The story behind this dish claims that during the Turkish occupation of Kruja, when Sultan Mehmet II was residing in Elbasan, Mehmet’s cooks placed leftover roasted lamb in yogurt to keep it from spoiling. They felt guilty throwing away the yogurt, which had become very sour, so they decided to bake the lamb and yogurt together to try and make a salvageable meal out of everything. The results were a fantastic surprise: a delicious dish with tender lamb! Our lore even says that after Ismail raised the Flag of Independence, he asked for this Albanian recipe, “Tava e kosit.” The rice was most likely a later addition to this dish, probably to either thicken it or absorb any extra liquid. Tave kosi is to this day thought of as comforting and healthy food for the soul.
Ingredients:
- 2 pounds lamb, cut into large pieces
- ½ cup butter, divided
- Salt and pepper, for seasoning
- 1 cup rice
- 5 large eggs
- 5 cups yogurt
- ½ t salt
- ½ t black pepper
- 3 T all-purpose flour
- 1 cup water (optional)
- 1 T mixed Mediterranean dried herbs
Directions:
1. Place the pieces of lamb in a baking dish (cast iron is best). Brush them with half of the butter, sprinkle them with salt and pepper, and roast them in a 400°F oven for about 1 hour, until the meat has taken on a lovely reddish-gold color all over. If you want to add some water to the bottom of the pan before roasting you can, this water will make a wonderful addition to the yogurt sauce. However, this step isn’t necessary, and you can roast the lamb as is without any extra water.
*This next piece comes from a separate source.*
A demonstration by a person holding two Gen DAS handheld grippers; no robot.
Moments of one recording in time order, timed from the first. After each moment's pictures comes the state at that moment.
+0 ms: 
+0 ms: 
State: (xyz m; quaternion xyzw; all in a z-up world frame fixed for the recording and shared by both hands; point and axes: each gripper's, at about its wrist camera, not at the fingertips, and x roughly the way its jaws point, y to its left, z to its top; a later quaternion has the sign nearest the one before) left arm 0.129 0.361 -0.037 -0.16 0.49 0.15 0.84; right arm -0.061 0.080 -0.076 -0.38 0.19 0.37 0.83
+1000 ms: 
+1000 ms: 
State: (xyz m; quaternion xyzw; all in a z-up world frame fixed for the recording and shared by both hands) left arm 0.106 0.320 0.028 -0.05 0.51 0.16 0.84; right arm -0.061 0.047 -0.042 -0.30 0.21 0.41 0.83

2. When the lamb is cooked, remove the meat to a separate bowl. Now get a new baking pan and coat the bottom of it with butter. Spread most of the rice over the bottom of the pan. Place the pieces of lamb evenly across the bed of rice, and pour the remaining rice over the top of the lamb.
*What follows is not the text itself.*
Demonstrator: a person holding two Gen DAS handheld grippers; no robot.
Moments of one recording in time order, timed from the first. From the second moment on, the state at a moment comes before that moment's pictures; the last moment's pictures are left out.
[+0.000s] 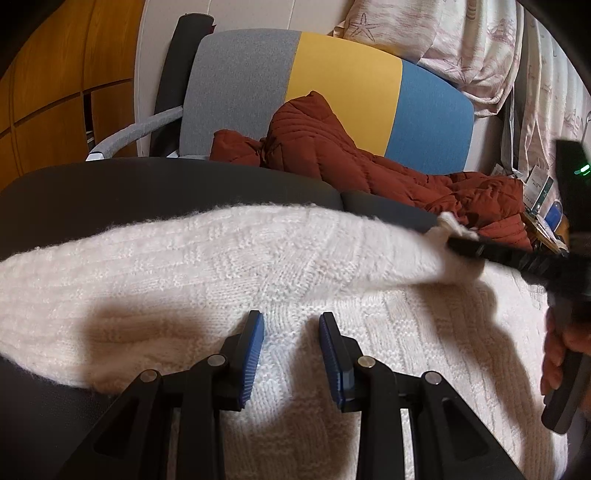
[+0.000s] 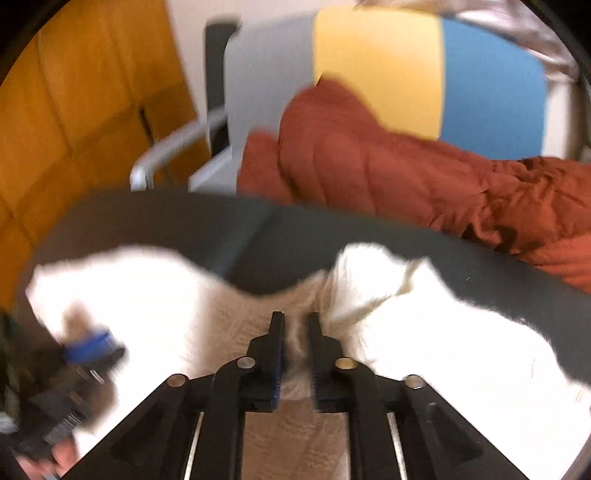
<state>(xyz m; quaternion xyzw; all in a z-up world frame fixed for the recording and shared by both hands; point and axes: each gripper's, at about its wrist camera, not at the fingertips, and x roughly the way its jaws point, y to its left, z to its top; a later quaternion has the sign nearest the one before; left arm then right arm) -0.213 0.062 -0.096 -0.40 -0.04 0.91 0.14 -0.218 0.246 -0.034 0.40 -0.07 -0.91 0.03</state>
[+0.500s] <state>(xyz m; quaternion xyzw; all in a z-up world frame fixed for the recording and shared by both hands) -0.214 0.062 -0.097 -0.39 -0.04 0.91 0.14 -0.289 0.213 -0.065 0.45 -0.08 -0.89 0.01</state>
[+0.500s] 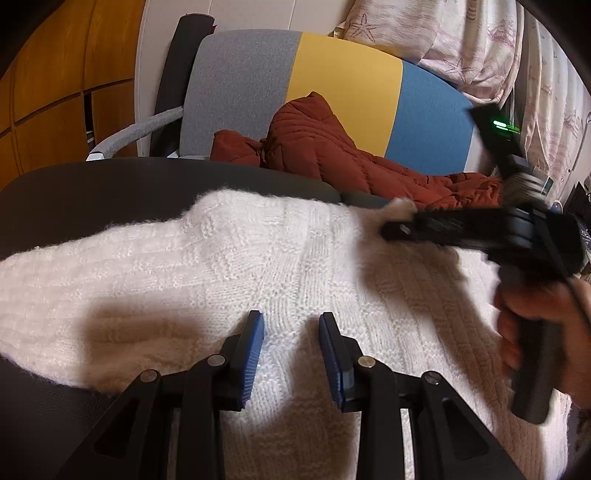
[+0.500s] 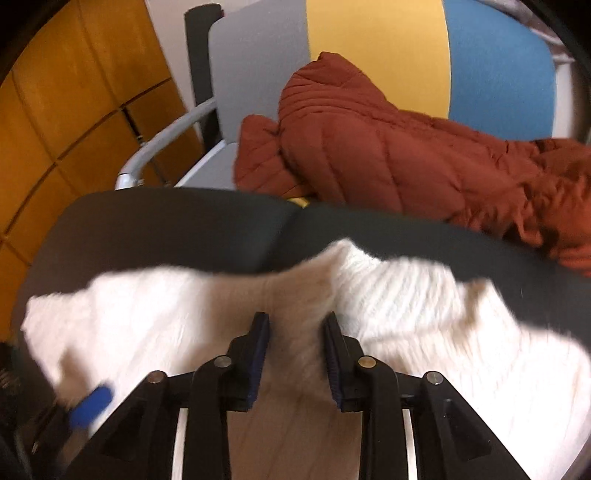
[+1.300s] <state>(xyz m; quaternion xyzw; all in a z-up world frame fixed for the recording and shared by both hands) -0.217 0.061 -0.098 -0.39 -0.05 0.91 0.14 -0.262 0.314 -0.071 0.42 -0.06 -0.90 -0.13</state>
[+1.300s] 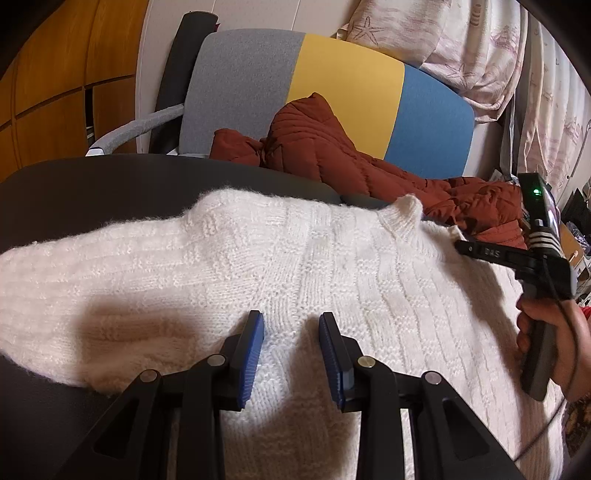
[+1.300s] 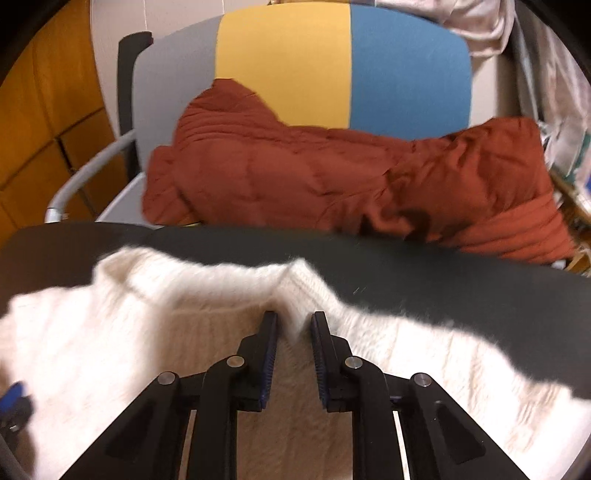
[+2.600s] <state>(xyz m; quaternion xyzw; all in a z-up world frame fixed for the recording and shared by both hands) -0.258 -0.010 -0.056 -0.39 -0.09 0.91 0.08 -0.145 0.266 -0.076 0.40 -0.08 -0.91 -0.07</state>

3. Prepare the roux. Knowing how to make a roux is one of the most useful skills to have in the kitchen, not only for making Albanian cuisine but for all cooking! This is because when you can craft a perfect roux, you can use it to make any sauce or gravy, to thicken any soup, or to create brand new dishes in a snap! Making a roux takes practice, patience, and a bit of creativity—allow yourself the freedom to experiment with roux-making and perfect it! Once you get it, you’ll never forget, and you will be unstoppable in the kitchen. It’s all in the wrist, baby!
4. Prepare the yogurt sauce. In a separate bowl beat the eggs well. Add the yogurt, salt, pepper, and herbs and mix. Slowly add the roux to the yogurt mixture and carefully whisk together until well-combined. Pour the sauce evenly over the lamb and rice.
5. Add the remaining butter on top, and bake for 30–45 minutes in a 375°F oven. You’ll know it’s done when the top has taken on a delicious-looking golden hue. Serve warm.